Research on possible correlations between the content of individual PCDD, PCDF, PCB congeners and the WHO-PCDD/F-TEQ, the WHO-PCB-TEQ and the total WHO-TEQ in seafish and seafish products as basis for the development of a simplified TEQ screening test

Résumé du document

Since the different dioxin crises, the EC had and will established regulations concerning the presence of dioxin and dioxin-like compounds in food and feedingstuffs. The ground of the present work lies in the difficulty of the fish industry to analyse more and more samples, what is both time and money consuming.
In that way, GfA is looking for a fast and cheap simplified pre-test, cautioned by the EC, to indicate the dioxin level of a batch of samples, results which must be further confirmed by the classical HRGC/HRMS method, if they were potentially exceeding the EC limit values.
All samples related to seafish and seafish products were thus collected from the database of GfA, in order to estimate the WHO-TEQ values (the PCDD/F-, the PCB- and the total TEQs) by using the equations delivered by the linear adjustments of the correlations of some congeners with the TEQ values. The contributions of all congeners to the 3 TEQ values were then evaluated and the correlation factors of all congeners with the 3 TEQ values calculated, what reveals us the most interesting congeners. The combination of these findings leads to the designation of the congeners 2,3,7,8- TCDF, 2,3,7,8-TCDD, 2,3,4,7,8-PeCDF, 1,2,3,7,8-PeCDD and PCB 126 as the most correlated and greater contributors to the TEQ values, these one being consequently selected for the next step of the work.
After this phase, the use of an exploratory data analysis system, like the software Ein*Sight, permits to confirm and to improve the equations previously established by displaying groups of samples that are not apparent from a visual examination and by calculating again more precise equations inside these new groups. Unfortunately, no grouping of the samples was feasible with the parameters we possess and the potential outliers pointed out by the software differ from those provided by the Grubbs' test. That's why these outliers were not removed and the equations of the regression lines conserved, allowing to broad the scale of the method's validity.
The bring into play of the software having not modified the correlation factors, another way to increase them was to correlate the sum of the chosen congeners, what will surely enhance the results and therefore the precision of the method. So different sums of congeners were evaluated, the choice of these sums being based on the former conclusions and on the analytical opportunities offered by a GC-MS system. As waiting, the sums improve the correlation factors previously estimated and we finally opt for:
• the PCB 126 for the prediction of the WHO-PCB-TEQ;
• the sum of 4 congeners (2,3,7,8- TCDF, 2,3,7,8-TCDD, 2,3,4,7,8-PeCDF and 1,2,3,7,8-PeCDD) for the prediction of the WHO-PCDD/F-TEQ;
• the total WHO-TEQ predicted (sum of the WHO-PCDD/F-TEQ predicted with the sum 4 and of the WHO-PCB-TEQ predicted with the PCB 126) for the prediction of the total WHO-TEQ.

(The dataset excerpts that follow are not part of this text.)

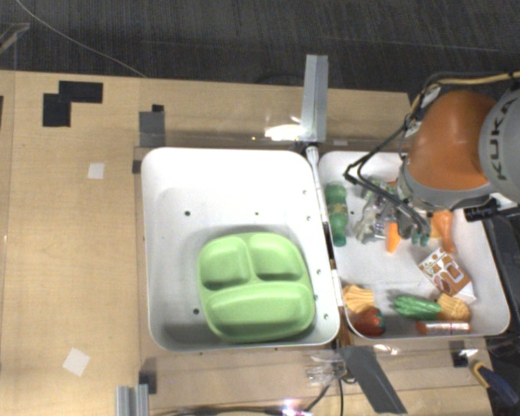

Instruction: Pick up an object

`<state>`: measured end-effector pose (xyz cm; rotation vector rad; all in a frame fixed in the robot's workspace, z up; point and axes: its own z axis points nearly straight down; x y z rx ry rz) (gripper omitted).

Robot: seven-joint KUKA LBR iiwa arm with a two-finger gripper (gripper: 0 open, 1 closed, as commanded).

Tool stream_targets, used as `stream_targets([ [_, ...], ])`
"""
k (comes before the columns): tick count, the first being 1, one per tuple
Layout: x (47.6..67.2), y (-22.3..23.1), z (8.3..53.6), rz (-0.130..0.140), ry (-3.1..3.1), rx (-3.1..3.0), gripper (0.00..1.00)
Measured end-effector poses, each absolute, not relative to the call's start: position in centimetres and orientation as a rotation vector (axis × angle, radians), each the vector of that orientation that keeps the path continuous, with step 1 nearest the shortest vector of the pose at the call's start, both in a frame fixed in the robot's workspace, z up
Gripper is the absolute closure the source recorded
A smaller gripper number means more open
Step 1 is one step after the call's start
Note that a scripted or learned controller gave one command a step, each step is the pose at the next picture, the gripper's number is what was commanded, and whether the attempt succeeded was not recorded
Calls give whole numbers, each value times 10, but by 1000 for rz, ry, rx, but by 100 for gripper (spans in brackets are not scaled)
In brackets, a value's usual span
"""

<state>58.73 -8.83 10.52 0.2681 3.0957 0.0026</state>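
1. here, nearest the camera, the right bin [499, 306] carries a row of small toys along its near wall: a ridged yellow piece [358, 298], a dark red piece [369, 321], a green pod [418, 306] lying left to right, and a red stick [442, 327] just near of it.
2. the left bin [169, 232] holds a green divided tray [256, 286] toward its near side, well apart from the arm.
3. a printed packet [445, 271] sits in the right bin's middle, toward its right.
4. farther back, the gripper [390, 217] hangs low over the right bin's far half; whether its fingers stand apart or together i cannot tell, and nothing is visibly caught in it.
5. the likeliest target is the small orange carrot [393, 236], touching or just near of the claw tips, its long axis running near to far. so the pick looks like a short drop, not a traverse.
6. a green bottle-like toy [336, 206] lies left of the claw against the bin's left wall, long axis also near to far; a second orange piece [443, 228] lies to the right, partly under the wrist.
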Motion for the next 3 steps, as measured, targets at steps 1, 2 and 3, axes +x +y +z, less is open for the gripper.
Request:
stream_targets([
  [1, 617, -109, 228, -2, 3101, 314, 100],
  [2, 538, -115, 171, -1, 3135, -8, 100],
  [3, 608, -114, 211, -1, 3126, 76, 100],
])
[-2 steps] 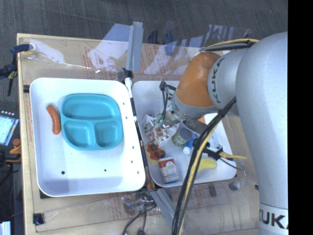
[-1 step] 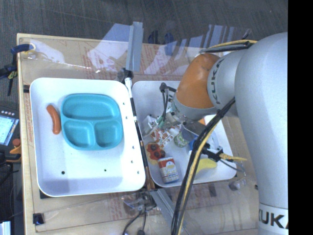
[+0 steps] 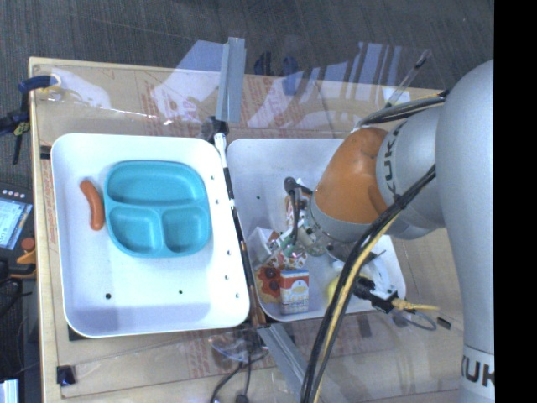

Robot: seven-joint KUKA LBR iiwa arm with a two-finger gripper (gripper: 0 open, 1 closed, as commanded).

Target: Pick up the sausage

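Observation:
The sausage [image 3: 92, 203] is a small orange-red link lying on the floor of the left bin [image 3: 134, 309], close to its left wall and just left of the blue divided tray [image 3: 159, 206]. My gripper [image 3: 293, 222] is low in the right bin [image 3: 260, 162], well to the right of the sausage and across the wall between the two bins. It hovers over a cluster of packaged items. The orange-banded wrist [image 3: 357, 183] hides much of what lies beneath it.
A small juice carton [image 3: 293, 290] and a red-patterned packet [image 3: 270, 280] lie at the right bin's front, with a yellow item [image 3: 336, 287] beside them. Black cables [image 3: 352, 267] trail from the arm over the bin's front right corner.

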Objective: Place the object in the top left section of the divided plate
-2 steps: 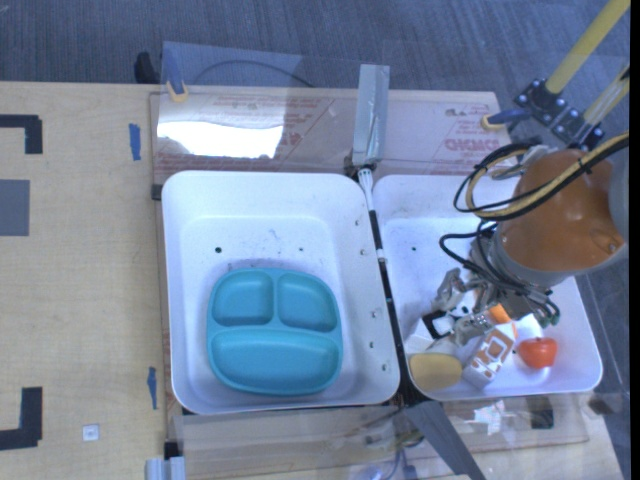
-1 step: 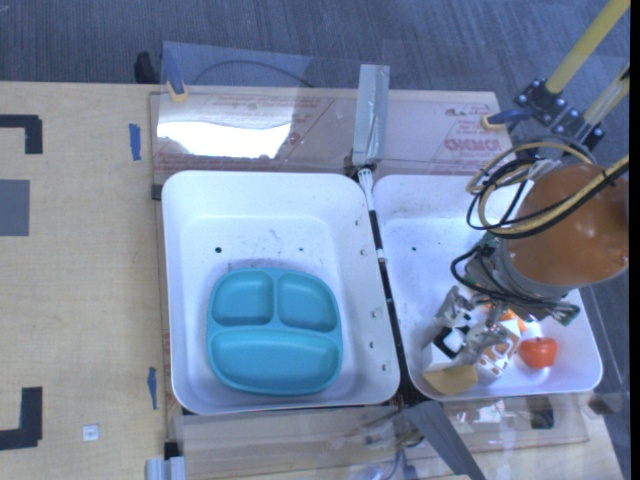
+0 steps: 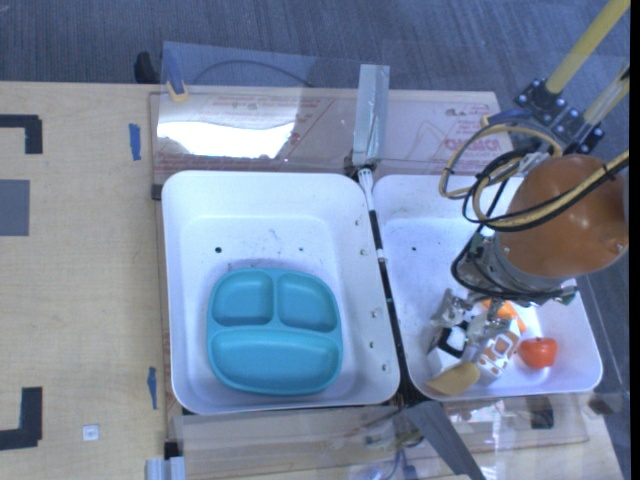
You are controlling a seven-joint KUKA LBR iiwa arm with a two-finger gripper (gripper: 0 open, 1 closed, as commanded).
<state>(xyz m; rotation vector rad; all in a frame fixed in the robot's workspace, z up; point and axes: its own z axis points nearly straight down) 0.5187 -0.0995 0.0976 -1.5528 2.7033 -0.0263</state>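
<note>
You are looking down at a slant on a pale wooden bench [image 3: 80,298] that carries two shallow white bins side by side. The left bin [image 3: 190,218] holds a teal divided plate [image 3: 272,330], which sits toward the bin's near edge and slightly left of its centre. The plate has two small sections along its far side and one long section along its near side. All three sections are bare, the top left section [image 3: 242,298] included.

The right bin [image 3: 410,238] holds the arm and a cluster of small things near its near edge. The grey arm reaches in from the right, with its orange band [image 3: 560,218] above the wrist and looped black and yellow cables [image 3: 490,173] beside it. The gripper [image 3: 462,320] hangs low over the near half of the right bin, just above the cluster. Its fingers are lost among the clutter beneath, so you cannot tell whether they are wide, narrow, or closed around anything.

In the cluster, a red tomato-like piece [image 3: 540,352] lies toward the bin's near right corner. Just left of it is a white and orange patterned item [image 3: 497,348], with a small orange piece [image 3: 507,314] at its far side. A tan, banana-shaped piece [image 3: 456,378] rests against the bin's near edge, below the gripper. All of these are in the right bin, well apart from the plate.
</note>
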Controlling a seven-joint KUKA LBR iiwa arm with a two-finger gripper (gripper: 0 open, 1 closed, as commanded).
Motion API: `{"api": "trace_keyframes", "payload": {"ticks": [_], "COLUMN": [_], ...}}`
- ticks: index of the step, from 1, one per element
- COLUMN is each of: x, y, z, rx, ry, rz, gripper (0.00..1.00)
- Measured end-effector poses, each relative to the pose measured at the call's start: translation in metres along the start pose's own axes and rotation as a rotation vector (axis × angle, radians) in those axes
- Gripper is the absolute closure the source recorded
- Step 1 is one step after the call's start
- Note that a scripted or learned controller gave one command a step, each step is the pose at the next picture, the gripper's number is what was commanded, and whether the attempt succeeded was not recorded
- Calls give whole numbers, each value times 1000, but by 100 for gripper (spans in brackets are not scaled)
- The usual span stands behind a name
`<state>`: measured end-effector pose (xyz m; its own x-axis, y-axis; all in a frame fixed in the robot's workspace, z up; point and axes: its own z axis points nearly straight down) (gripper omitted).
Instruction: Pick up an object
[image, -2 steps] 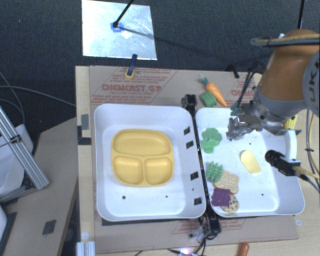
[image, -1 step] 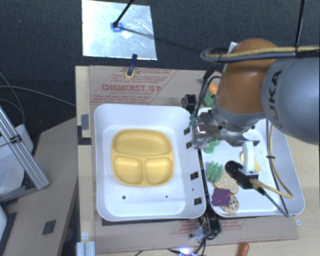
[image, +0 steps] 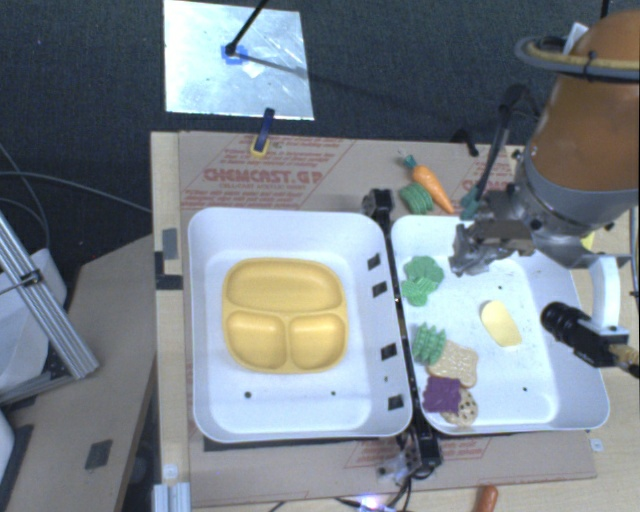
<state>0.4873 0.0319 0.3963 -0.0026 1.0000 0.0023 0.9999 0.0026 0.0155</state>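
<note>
The right bin (image: 560, 395) holds a green leafy toy (image: 421, 278), a pale yellow piece (image: 500, 323), a small green ridged piece (image: 429, 343), a tan cracker (image: 458, 362) and a purple piece (image: 444, 393) on a dotted cookie. My gripper (image: 472, 262) hangs over the upper part of this bin, right of the green leafy toy and above the yellow piece. Nothing shows between its tips. The left bin (image: 210, 240) holds a yellow divided tray (image: 285, 312).
An orange carrot toy (image: 432, 181) and a green piece (image: 416, 199) lie on the cardboard behind the right bin. A black cylinder (image: 575, 330) juts over the right bin's right side. A foil sheet (image: 238, 58) lies farther back.
</note>
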Motion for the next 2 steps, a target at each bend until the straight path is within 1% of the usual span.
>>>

The penultimate stage was after all the grouping of the different matrices in less specific data sets so as to spread out the scale of application of the method. The purpose was to group all the samples in only 3, then one data set and to see if the correlation factors were still able to predict correctly the TEQ values. Finally, the gathering in only one data set seems to be possible, the coefficient factors remaining high enough to predict the TEQ values with a correct precision.
Last but not least, so as to complete the work, the uncertainties on the calculated values were evaluated thanks to the interval confidence estimation of the estimated value issued from the linear adjustment with the least squares method. The intervals of the method's validity were then deduced from these results and from the values of the data set.